- Born: November 2, 1986 (age 39) Philadelphia, Pennsylvania, U.S.
- Education: Temple University (BA)
- Occupations: Journalist Radio host
- Known for: Philadelphia Eagles reporter for 94.1 WIP

= Eliot Shorr-Parks =

American journalist and sports radio personality (born 1986)

Eliot Shorr-Parks (born November 2, 1986), also known as ESP, is an American journalist, author and sports radio personality for 94.1 WIP in Philadelphia. He is WIP's beat reporter for the Philadelphia Eagles. Prior to joining WIP, Shorr-Parks was the Eagles beat reporter for NJ.com.

==Early life==
Shorr-Parks was born on November 2, 1986, and grew up in Philadelphia. His father Steve Parks is a writing professor at the University of Virginia. His mother, Lori Shorr, is former Chief Education Officer for Philadelphia and is currently a professor at Temple University. Shorr-Parks graduated from Central High School in Philadelphia. He attended Juniata College from 2006 to 2008, but transferred to Temple University and graduated with a degree in broadcast journalism in 2011.

==Career==
After graduating from Temple, Shorr-Parks worked as an intern for Gcobb.com, which allowed him to begin covering the Eagles.

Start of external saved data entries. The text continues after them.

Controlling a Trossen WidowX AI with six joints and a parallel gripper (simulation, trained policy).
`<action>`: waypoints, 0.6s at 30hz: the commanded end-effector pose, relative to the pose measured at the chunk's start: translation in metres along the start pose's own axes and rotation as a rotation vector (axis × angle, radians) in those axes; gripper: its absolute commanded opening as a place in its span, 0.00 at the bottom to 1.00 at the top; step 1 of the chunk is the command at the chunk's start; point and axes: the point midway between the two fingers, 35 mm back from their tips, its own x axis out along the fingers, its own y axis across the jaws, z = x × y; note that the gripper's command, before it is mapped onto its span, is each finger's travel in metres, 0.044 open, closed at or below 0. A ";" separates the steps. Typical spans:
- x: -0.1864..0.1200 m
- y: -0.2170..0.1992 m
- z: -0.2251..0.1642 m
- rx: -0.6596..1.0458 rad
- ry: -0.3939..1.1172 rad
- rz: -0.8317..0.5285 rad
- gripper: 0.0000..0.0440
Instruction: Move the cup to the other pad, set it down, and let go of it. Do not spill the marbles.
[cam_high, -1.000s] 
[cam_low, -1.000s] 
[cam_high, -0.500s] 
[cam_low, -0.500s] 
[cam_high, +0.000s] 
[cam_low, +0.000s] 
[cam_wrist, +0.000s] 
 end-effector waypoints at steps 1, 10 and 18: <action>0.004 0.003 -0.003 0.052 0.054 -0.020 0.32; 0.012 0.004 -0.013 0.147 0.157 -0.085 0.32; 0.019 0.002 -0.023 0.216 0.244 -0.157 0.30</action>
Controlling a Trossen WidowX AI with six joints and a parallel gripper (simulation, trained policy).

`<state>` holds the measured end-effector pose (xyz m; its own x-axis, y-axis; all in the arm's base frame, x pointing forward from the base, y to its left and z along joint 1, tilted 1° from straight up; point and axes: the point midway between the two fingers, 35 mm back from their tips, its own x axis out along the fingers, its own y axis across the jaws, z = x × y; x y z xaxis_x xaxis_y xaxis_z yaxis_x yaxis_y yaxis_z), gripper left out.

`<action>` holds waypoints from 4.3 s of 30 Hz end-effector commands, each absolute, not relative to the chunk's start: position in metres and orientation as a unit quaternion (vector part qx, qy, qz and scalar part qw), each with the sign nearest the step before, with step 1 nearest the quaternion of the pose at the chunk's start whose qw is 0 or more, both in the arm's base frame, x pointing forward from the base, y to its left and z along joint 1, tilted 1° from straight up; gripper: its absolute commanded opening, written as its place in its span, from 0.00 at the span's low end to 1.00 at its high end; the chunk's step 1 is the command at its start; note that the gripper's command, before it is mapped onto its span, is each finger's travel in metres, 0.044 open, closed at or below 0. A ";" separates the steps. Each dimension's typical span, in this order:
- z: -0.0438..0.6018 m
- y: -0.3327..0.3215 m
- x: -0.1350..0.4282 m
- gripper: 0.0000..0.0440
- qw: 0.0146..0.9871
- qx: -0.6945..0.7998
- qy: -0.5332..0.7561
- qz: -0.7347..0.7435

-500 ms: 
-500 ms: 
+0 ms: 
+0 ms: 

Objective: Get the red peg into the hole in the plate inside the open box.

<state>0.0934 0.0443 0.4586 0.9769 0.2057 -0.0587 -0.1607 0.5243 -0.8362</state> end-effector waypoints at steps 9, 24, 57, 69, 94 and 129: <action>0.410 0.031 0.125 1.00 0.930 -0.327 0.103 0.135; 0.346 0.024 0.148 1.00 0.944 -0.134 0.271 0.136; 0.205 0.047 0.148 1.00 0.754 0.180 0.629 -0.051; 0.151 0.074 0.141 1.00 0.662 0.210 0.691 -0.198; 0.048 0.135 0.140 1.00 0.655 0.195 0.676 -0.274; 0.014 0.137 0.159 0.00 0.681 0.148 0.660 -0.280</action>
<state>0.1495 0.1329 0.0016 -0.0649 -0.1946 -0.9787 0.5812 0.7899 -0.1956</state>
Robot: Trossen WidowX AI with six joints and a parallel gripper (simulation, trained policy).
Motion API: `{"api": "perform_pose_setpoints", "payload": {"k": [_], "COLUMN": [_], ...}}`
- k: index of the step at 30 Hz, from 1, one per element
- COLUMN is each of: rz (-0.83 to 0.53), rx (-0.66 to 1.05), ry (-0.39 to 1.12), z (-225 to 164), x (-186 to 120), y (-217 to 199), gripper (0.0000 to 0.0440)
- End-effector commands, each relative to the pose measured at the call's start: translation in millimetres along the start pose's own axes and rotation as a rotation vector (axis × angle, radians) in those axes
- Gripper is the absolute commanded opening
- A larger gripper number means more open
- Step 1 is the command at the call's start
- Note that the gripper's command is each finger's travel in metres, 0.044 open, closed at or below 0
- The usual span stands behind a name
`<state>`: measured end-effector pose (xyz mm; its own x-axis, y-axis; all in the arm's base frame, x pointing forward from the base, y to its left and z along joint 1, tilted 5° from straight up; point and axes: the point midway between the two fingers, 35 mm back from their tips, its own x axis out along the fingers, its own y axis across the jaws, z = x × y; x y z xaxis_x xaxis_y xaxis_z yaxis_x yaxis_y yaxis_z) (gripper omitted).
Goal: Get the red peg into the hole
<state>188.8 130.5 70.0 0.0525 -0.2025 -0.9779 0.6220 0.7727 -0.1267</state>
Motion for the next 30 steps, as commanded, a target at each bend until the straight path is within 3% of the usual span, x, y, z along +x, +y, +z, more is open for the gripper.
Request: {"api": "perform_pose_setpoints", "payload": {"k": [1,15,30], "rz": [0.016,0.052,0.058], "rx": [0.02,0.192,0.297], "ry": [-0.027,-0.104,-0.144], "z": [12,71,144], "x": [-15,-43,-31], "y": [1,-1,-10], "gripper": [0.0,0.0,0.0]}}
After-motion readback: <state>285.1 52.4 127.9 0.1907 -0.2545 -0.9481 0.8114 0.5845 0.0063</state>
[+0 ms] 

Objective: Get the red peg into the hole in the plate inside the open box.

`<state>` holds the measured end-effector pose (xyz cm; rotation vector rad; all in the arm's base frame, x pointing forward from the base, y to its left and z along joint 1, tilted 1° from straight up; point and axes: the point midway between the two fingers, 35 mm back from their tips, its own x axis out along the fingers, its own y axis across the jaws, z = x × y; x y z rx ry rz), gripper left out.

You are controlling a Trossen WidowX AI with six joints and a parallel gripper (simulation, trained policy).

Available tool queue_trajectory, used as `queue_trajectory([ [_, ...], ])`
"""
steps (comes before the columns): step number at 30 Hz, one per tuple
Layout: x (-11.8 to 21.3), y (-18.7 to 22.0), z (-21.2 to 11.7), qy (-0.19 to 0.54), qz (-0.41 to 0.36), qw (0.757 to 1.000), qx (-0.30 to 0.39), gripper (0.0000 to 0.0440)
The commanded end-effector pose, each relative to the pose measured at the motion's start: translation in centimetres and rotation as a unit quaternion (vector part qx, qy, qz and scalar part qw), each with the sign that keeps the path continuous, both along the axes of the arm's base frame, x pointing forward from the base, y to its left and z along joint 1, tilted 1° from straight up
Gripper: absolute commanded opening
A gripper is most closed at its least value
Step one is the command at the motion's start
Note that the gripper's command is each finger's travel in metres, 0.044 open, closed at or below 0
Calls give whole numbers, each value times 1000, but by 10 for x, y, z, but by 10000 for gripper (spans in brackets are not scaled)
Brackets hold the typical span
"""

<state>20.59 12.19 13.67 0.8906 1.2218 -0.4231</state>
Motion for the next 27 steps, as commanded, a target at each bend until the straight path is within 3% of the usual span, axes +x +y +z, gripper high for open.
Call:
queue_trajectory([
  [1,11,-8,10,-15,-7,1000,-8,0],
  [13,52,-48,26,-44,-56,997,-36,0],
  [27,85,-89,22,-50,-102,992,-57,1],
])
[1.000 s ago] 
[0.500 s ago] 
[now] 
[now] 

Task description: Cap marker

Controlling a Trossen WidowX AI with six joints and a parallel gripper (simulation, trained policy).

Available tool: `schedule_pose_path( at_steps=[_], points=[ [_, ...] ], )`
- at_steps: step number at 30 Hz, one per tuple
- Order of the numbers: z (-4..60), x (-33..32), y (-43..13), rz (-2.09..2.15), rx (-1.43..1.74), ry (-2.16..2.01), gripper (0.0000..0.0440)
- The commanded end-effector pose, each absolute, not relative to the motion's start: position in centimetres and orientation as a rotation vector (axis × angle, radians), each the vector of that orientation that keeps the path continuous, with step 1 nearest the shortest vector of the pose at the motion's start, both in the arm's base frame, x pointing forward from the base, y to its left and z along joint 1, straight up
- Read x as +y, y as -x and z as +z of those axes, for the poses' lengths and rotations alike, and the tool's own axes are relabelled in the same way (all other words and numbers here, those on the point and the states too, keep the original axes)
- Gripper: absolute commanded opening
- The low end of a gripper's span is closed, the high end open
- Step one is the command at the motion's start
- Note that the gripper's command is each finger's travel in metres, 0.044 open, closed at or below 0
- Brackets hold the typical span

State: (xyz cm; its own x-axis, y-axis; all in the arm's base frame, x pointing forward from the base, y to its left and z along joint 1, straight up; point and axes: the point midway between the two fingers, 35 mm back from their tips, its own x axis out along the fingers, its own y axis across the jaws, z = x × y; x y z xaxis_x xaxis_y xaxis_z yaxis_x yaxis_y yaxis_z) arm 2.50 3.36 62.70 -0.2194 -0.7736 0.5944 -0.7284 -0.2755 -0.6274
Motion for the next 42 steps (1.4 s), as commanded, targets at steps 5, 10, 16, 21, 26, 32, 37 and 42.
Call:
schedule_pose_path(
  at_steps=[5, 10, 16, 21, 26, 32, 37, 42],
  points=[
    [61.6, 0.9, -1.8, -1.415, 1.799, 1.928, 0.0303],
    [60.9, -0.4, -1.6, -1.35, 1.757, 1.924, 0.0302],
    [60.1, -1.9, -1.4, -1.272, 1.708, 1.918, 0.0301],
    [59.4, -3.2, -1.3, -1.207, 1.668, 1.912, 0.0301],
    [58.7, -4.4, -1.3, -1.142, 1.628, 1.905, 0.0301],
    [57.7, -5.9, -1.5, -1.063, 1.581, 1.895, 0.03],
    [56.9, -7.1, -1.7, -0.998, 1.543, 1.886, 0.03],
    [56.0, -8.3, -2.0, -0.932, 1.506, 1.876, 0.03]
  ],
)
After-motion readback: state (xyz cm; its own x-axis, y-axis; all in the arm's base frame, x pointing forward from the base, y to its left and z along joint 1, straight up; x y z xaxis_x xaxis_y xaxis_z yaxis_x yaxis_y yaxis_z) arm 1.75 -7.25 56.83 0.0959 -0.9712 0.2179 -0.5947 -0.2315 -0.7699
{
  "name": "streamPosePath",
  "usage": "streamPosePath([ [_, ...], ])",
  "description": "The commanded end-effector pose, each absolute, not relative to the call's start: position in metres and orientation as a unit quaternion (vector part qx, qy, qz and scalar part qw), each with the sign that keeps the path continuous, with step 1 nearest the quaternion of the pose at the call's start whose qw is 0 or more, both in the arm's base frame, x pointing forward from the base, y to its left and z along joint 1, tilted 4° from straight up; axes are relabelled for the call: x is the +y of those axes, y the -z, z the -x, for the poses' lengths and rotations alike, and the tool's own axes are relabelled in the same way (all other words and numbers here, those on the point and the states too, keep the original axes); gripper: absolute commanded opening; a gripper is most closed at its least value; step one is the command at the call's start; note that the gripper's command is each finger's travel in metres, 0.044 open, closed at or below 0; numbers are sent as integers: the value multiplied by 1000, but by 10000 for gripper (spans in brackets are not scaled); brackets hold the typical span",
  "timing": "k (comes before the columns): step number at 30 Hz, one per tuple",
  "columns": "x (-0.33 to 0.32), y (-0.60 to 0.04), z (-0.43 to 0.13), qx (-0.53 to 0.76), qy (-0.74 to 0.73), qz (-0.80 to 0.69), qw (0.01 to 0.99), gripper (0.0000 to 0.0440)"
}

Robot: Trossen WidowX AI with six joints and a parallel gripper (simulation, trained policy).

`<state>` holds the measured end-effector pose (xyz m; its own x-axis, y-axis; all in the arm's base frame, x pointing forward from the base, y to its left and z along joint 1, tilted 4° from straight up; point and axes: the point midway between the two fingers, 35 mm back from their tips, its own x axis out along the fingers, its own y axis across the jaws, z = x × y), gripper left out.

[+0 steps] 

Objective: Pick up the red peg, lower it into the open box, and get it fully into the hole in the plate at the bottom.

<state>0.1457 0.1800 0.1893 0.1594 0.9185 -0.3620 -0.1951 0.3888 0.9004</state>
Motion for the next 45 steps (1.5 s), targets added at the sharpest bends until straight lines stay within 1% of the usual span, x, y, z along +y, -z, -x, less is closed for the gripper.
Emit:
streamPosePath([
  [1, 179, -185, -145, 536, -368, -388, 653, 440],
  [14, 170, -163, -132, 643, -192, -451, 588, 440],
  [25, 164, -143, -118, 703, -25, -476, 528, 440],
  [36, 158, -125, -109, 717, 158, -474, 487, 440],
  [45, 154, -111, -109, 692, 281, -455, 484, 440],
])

Shorr-Parks began covering the Eagles for Daily Local News in 2011. He joined SB Nation the next year as their Eagles beat reporter for Bleeding Green Nation.

In 2012, at age 24, Shorr-Parks published the book More Than a Game: Life Lessons from Philadelphia's Sports Communities. Written over a period of two and a half years, the book includes more than 30 stories of the impact of sports in Philadelphia. Areas covered in the book included the Sonny Hill Basketball League.

From 2012 until 2018, Shorr-Parks was the Eagles reporter for NJ.com. There he also hosted their Eagle's podcast The No-Huddle Show for three years. In 2014, Shorr-Parks wrote a bombshell article revealing that the Eagles had concerns regarding wide receiver DeSean Jackson and his gang connections. Minutes after the story broke, the Eagles released Jackson. In 2024, on The 25/10 Show, Jackson went into the details leading up his controversial release, namely how he supported the legal defense a childhood friend, his own clean record, and how the article unfairly damaged his reputation. The sports podcast requested an apology from Shorr-Parks.

Shorr-Parks joined 94.1 WIP in 2018 and serves as their beat reporter on the Eagles. He is a frequent contributor to the station's shows. He also hosts Go Birds, an Eagles podcast, and Go Birds Radio, a weekly Saturday Eagles radio show on 94.1 WIP. Additionally, Shorr-Parks hosts The Best Football Show, an Audacy podcast.